# Quietish pub near Manchester Piccadilly



## Bingo (Jan 20, 2013)

Seen a few similar threads on here so thought I might be able to cadge a bit of local knowledge from one or two Manchester lot...

Meeting a lass on Friday evening in Manchester, at Picaddilly station, wanted to find somewhere near there which is relatively quiet and cosy, nice ales etc where we can sit for a good chat!?

Any ideas?


----------



## killer b (Jan 20, 2013)

You won't find anywhere that quiet on a Friday evening, but upstairs at the port street beerhouse always seems to have space to sit, and they have the best selection of beer in Manchester. Its civilised too, so ideal for quiet chatting, necking and the like.


----------



## Bingo (Jan 20, 2013)

Ah wicked cheers, she suggested that but I looked at the website and it was all barstools and shit... must be downstairs tho that... is it comfier upstairs?


----------



## killer b (Jan 20, 2013)

yes, there's a load of tables & chairs upstairs. Its your best bet for round there. Or the castle is nice, but will probably be thick with hipsters in the evening.


----------



## The39thStep (Jan 20, 2013)

killer b said:


> yes, there's a load of tables & chairs upstairs. Its your best bet for round there. Or the castle is nice, but will probably be thick with hipsters in the evening.


 
don't think I am going there that night


----------



## killer b (Jan 20, 2013)

I'm imagining you in a Christmas jumper and an ironic moustache...


----------



## Espresso (Jan 20, 2013)

killer b said:


> You won't find anywhere that quiet on a Friday evening, but upstairs at the port street beerhouse always seems to have space to sit, and they have the best selection of beer in Manchester.
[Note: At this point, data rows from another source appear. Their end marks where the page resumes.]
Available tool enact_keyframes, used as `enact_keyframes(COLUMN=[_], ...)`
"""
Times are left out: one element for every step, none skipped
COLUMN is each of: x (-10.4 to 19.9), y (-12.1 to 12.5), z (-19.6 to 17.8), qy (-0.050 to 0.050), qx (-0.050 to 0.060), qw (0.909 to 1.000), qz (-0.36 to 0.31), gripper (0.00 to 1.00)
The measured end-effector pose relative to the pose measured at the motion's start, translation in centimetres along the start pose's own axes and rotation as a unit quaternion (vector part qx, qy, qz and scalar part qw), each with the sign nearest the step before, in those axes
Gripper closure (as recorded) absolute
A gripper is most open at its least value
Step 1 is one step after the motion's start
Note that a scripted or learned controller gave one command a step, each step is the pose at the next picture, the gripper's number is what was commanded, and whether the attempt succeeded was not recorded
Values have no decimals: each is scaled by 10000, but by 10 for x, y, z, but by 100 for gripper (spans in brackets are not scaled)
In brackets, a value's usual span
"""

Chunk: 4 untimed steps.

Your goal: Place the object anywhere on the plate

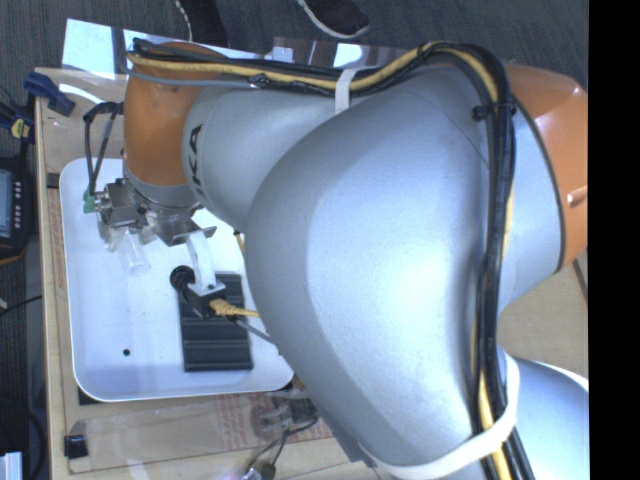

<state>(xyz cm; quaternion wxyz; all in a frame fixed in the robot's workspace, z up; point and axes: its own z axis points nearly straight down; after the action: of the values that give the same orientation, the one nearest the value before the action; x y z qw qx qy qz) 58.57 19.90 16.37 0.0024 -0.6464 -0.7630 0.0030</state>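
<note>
My gripper (131,246) hangs over the upper left part of the left white bin (100,368), pointing down toward its floor. The grey arm with its orange band (160,118) reaches in from the right and covers most of the bench, including the whole right side. A tiny dark speck (127,351) lies on the bin floor, below the gripper and toward the near edge. No object is visibly held by the gripper.
The wooden bench edge (45,268) runs along the left, with a blue tool (45,88) at its far end and a dark device (14,203) beside it. A person's shoes (320,3) stand on the carpet beyond the bench.
</note>
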Motion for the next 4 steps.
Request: enact_keyframes(x=[-6, -36, -16, 17], y=[9, -59, -115, -93], z=[-105, -31, -12, -35], qy=[-8, -9, -6, -8], qx=[-41, -8, 2, -21], qw=[9734, 9741, 10000, 9891], qz=[-2290, -2262, 13, -1474], gripper=[100, 100, 100, 100])
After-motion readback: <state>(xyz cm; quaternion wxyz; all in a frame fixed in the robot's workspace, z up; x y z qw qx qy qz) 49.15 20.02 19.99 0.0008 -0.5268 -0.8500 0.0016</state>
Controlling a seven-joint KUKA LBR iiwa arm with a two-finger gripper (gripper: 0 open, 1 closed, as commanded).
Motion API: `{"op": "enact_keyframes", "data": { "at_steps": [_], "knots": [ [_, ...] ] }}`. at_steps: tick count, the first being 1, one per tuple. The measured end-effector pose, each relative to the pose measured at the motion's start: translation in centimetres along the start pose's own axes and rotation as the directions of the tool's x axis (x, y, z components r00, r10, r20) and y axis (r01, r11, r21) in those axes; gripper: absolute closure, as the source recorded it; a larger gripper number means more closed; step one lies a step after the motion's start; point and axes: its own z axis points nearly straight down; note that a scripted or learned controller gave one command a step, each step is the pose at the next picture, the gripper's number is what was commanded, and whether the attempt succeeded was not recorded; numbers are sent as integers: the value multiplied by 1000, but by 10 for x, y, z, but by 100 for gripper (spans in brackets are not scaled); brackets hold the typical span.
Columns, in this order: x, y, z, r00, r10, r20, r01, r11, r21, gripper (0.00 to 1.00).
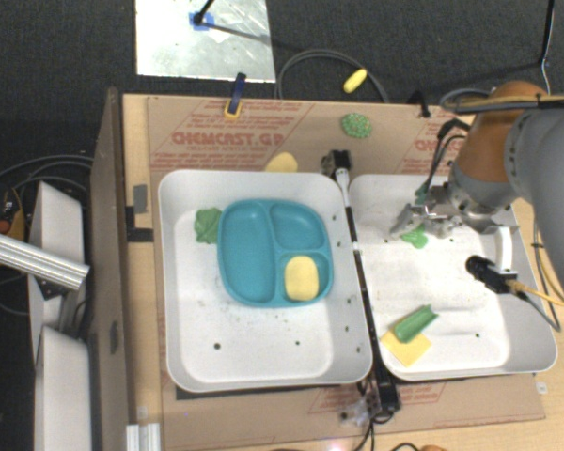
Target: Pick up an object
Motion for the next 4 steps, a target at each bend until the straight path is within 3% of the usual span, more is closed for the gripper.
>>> {"op": "enact_keyframes", "data": {
  "at_steps": [1,2,3,4],
  "knots": [
    [-44,0,-6,1000,6,3,-6,1000,-4,0],
    [-42,1,-17,1000,1,3,-1,1000,-7,100],
    [4,35,-7,1000,-2,3,2,1000,-3,100],
    [-73,33,-73,1000,9,6,-9,1000,-9,100]
  ]
}}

Its civilised too, so ideal for quiet chatting, necking and the like.


 
Provided both parties are into good beer, this is absolutely the right place to go, no question. 
If the ladyfriend is more of a vino, WKD or v&T girl, she might well collapse in a dead faint at the price of the beer when it's her round.


----------



## Bingo (Jan 20, 2013)

Thats grand ta! Why is it expensive? Hehe. Yeah sod the hipster hang-out


----------



## killer b (Jan 20, 2013)

its not that bad as long as you stay off the American draught. I did once spend £8.50 on a pint there mind. It was a good pint, but still...


----------



## Bingo (Jan 20, 2013)

Bit like the North Bar in Leeds then


----------



## Bingo (Jan 20, 2013)

I'll stick to the cheap yorkshire swill


----------



## killer b (Jan 20, 2013)

Yeah. I've never been to north, but the lass I took there says its similar.

They advertise all the prices on a big blackboard behind the bar, so you can choose your beer depending how flush you're feeling...


----------



## Bingo (Jan 20, 2013)

Skint  hehe


----------



## The39thStep (Jan 20, 2013)

There are a few beers on their list that are over a tenner! Take it its not a Holt's house?


----------



## The Boy (Jan 20, 2013)

Port Street is probs your best bet, although the toilets at The Castle are far superior.

edit:  and they might have Elbow beer.


----------



## Bingo (Jan 20, 2013)

Elbow?


----------



## killer b (Jan 20, 2013)

The39thStep said:


> There are a few beers on their list that are over a tenner! Take it its not a Holt's house?


 no. 

the ridiculously expensive beers they have are mainly from American breweries - the cost per barrel is astronomical, cause they aren't imported in any volume (chances are the port street is the only bar in the country selling it). I know something of the craft beer trade, and the markup won't be dramatic. That said. Its a lot of money, so only an occasional treat...


----------



## The Boy (Jan 20, 2013)

Bingo said:


> Elbow?


 
Brewed in partnership with Elbow or some such.  In reality I think they just stuck their album art on the label and spun some marketing bobbins.

Nice beer though.


----------



## Bingo (Jan 20, 2013)

is it expensive for spirits in there?


----------



## killer b (Jan 20, 2013)

Dunno, I've only drunk the beer. they won't do cheap doubles, but I can't imagine it being too bad.


----------



## Bingo (Jan 21, 2013)

well cheers for the info I'm looking forward to it!


----------



## Bingo (Jan 21, 2013)

She mentioned somewhere called Big Hands too but apparently its a train ride away so can't be arsed with that really!


----------



## susie12 (Jan 22, 2013)

No, not a train ride.  You can get a little free bus from Piccadilly that will take you near.


----------



## lazythursday (Feb 3, 2013)

Make sure you don't, err, actually get drunk in Port St Brewhouse. Despite selling beer that can floor you with barely a sniff, the beardie hipster bar staff get most snotty if you start enjoying yourself too much.


----------



## Frances Lengel (Feb 4, 2013)

Bit late now but I like The Smithfield on Swan St though that's a bit of a way from Piccers. Mother Mac's on Back Piccadilly's alright as well.


----------



## killer b (Feb 11, 2013)

lazythursday said:


> Make sure you don't, err, actually get drunk in Port St Brewhouse. Despite selling beer that can floor you with barely a sniff, the beardie hipster bar staff get most snotty if you start enjoying yourself too much.


Really? I've been rolling drunk each time I've been, and never noticed. Probably too pissed.


----------



## mwgdrwg (Mar 8, 2013)

The Boy said:


> Brewed in partnership with Elbow or some such. In reality I think they just stuck their album art on the label and spun some marketing bobbins.
> 
> Nice beer though.


 
I had a bottle of "Build a Rocket Boys" last night. Brewed by Robinsons I think. It was okay.


----------



## Tom A (May 1, 2013)

No one here mention the Bull's Head? It's right opposite the station's Fairfield Street entrance, and is probably less hectic than any of the pubs on Piccadilly itself.


----------